Derrière la colère se cachent souvent une forte douleur émotionnelle, de la tristesse, de l’insécurité, le sentiment d’impuissance, le sentiment de ne pas être entendu, pas compris, la peur du rejet, le sentiment d’exclusion, la peur de l’abandon, le sentiment de ne pas être considéré etc..

La colère se manifeste quand nous ne respectons pas nos véritables besoins, ou quand l’autre s’autorise ce que nous ne nous permettons pas.

Elle apparaît surtout quand nous avons attendu trop longtemps avant de poser nos limites. Ou avant d’exprimer notre ressenti face une situation qui ne nous convient pas, ne nous convient plus. Quand nous disons oui alors que nous aurions dû dire non.

La colère a donc une fonction très importante, celle de nous mettre en contact avec ce qui se cache derrière. Elle nous pousse à prendre la responsabilité pour nos vulnérabilités, nos faiblesses, nos blessures, nos peurs etc …


Des effets néfastes sur la santé


«Lorsqu'elle est ressentie fréquemment, violemment et de manière non adaptée, la colère peut développer des hernies, de l'urticaire, du psoriasis, de l'asthme et des douleurs dans le bas du dos».


À terme, d’autres problèmes plus sérieux peuvent apparaître chez ces personnes. Elles ont plus tendance à souffrir de maladies cardiovasculaires, de problèmes cardiaques et d'accidents vasculaires cérébraux, car elles sont en hypertension». Les colériques chroniques s'exposent aussi davantage aux ulcères.

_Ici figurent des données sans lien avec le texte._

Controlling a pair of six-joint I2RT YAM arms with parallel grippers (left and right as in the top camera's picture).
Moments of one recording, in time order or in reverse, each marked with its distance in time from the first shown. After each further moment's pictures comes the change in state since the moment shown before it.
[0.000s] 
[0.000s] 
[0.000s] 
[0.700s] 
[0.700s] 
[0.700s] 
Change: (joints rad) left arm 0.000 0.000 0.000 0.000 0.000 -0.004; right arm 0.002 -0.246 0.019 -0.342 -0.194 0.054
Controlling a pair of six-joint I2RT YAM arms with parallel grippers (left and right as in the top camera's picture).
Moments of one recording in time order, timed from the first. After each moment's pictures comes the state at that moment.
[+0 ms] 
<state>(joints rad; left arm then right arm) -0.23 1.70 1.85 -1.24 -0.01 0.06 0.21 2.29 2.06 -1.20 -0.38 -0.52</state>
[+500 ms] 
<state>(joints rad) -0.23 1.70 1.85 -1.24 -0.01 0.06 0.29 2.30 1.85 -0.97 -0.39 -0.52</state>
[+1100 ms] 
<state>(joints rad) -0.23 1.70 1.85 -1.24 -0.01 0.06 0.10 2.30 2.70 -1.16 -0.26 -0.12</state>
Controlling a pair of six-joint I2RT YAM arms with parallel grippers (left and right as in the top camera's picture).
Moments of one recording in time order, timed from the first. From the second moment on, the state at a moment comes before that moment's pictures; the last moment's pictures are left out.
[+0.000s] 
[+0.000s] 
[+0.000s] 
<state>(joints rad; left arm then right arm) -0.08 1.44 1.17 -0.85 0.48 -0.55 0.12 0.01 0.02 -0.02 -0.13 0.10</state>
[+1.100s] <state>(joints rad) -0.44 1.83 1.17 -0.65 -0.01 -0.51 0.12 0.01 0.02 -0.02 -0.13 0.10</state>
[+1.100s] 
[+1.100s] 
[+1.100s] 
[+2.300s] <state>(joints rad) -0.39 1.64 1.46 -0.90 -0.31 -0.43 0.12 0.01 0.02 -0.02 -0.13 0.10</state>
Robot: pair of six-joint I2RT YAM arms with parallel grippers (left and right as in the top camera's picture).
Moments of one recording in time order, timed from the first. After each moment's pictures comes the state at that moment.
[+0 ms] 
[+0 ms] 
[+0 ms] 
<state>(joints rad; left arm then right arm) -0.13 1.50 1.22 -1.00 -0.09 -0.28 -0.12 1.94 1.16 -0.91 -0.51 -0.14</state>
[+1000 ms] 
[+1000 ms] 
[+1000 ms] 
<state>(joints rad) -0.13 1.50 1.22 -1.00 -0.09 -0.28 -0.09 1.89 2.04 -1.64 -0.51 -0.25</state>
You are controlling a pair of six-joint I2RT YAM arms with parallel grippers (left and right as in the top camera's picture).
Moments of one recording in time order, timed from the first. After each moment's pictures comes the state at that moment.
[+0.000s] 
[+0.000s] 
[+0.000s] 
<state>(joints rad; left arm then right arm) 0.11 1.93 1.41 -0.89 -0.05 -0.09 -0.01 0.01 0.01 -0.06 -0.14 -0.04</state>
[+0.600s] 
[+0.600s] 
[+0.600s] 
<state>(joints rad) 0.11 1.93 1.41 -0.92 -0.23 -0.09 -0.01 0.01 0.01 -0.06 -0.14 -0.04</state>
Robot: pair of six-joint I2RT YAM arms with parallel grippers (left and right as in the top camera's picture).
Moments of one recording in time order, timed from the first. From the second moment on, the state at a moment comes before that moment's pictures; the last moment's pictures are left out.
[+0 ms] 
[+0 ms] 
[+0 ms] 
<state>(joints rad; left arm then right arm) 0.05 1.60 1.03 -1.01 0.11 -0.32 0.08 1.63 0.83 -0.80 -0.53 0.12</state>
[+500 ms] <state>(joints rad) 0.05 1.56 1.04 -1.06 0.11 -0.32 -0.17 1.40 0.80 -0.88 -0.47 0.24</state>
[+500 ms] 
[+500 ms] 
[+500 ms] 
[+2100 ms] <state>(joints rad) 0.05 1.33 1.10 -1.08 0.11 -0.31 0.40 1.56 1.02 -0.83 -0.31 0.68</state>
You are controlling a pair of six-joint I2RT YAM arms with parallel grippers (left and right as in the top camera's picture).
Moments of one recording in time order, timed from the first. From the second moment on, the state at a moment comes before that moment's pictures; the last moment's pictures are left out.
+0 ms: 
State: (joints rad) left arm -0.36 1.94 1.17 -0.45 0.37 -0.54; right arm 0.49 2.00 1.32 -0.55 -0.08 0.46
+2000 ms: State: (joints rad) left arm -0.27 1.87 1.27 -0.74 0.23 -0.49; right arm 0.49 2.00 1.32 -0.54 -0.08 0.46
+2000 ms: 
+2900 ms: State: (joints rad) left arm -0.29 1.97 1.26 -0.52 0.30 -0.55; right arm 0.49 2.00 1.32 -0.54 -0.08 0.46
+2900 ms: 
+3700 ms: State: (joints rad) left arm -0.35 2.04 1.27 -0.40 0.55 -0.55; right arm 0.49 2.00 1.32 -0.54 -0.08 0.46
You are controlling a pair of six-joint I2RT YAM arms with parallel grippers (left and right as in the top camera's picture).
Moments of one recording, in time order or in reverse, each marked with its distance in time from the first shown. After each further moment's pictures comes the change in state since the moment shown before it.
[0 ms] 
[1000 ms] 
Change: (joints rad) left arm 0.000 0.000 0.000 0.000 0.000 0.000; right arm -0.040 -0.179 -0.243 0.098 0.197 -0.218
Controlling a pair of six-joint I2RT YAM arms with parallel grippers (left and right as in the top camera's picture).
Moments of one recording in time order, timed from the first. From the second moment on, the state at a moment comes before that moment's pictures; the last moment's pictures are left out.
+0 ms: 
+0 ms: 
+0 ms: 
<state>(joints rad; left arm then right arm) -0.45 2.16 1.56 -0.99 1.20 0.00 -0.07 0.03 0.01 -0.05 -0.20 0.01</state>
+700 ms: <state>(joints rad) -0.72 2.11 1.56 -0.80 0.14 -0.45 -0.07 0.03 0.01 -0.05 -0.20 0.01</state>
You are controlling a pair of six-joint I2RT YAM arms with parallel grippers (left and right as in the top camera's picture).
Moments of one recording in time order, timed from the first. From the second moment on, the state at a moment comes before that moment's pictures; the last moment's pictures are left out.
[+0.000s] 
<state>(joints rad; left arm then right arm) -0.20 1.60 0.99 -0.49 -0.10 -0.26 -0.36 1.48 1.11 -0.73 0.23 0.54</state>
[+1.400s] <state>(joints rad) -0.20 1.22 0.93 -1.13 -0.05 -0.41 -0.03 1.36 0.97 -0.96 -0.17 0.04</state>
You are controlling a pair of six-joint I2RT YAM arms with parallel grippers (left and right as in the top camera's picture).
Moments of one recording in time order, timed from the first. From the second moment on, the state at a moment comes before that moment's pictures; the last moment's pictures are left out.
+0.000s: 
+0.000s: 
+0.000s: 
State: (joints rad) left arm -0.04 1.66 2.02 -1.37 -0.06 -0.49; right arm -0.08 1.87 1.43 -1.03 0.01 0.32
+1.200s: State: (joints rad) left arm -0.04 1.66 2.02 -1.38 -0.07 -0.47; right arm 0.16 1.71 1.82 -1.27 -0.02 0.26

Ressentir trop fréquemment de la colère affecte l'équilibre émotionnel et la psyché. La raison est simple : «La physiologie périphérique de la colère est proche de celle du stress.


Résultat, «cette émotion peut amener à développer de l'anxiété, des phobies ou un comportement compulsif». Dans certaines mesures, la colère peut aussi conduire au repli sur soi voire à la dépression.


Si la colère est souvent orientée vers les autres, quelques fois, celle-ci peut être dirigée envers soi-même et nuire à l'estime de soi : «Certaines personnes sont tout le temps en colère contre elles-mêmes, elles se détestent et s’auto-condamnent. Elles auront des langages internes dépréciatifs tels que "je suis nul (le), bon (ne) à rien, personne ne me comprends, je ne peux compter sur personne.


On rencontre souvent des personnes très rigides et contrôlantes qui n'aiment pas du tout avouer leurs torts. Elles seront très intolérantes et jugeantes envers l'extérieur de leur univers. Mais elles n'ont pas vraiment compris que c'est elle-même qu'elles jugent.


A rechercher trop souvent une interdiction à la vulnérabilité, un devoir impératif de se montrer fort et capable. Se sont des personnes bien souvent dans l'insatisfaction de ce qu'elles accomplissent. Se disant en permence "Je peux faire mieux" de manière relativement inconsciente biensûr.


Vous imaginez bien que cela peut apporter son lot de tensions et de colères si ce critère n'est pas atteint. Car le perfectionnisme et son atteinte n'est qu'illusoire. A force de maintenir cette croyance, ces personnes se fatiguent et s'épuisent, ce qui ne fait qu'accroître leur mal-être.


Mais ce n'est pas le seul cas de figure. Je retrouve aussi au cabinet, les personnes qui ont vécu le rejet voir l'abandon et qui se sont enfilées une cap de super héros volant au secours des plus nécessiteux. A tel point, qu'elles en oublient leur propres besoins et deviennent complètement incapable de demander de l'aide.


Ce qui ajoute aussi une dose de colère car ça bouillonne à l'intérieur. "Personne ne m'aime" "Après tout ce que je fais, on ne me remercie même pas" "Ils pourraient voir que j'ai besoin d'aide" etc..... ce dialogue intérieur provoque frustration, irritabilité et biensûr colère.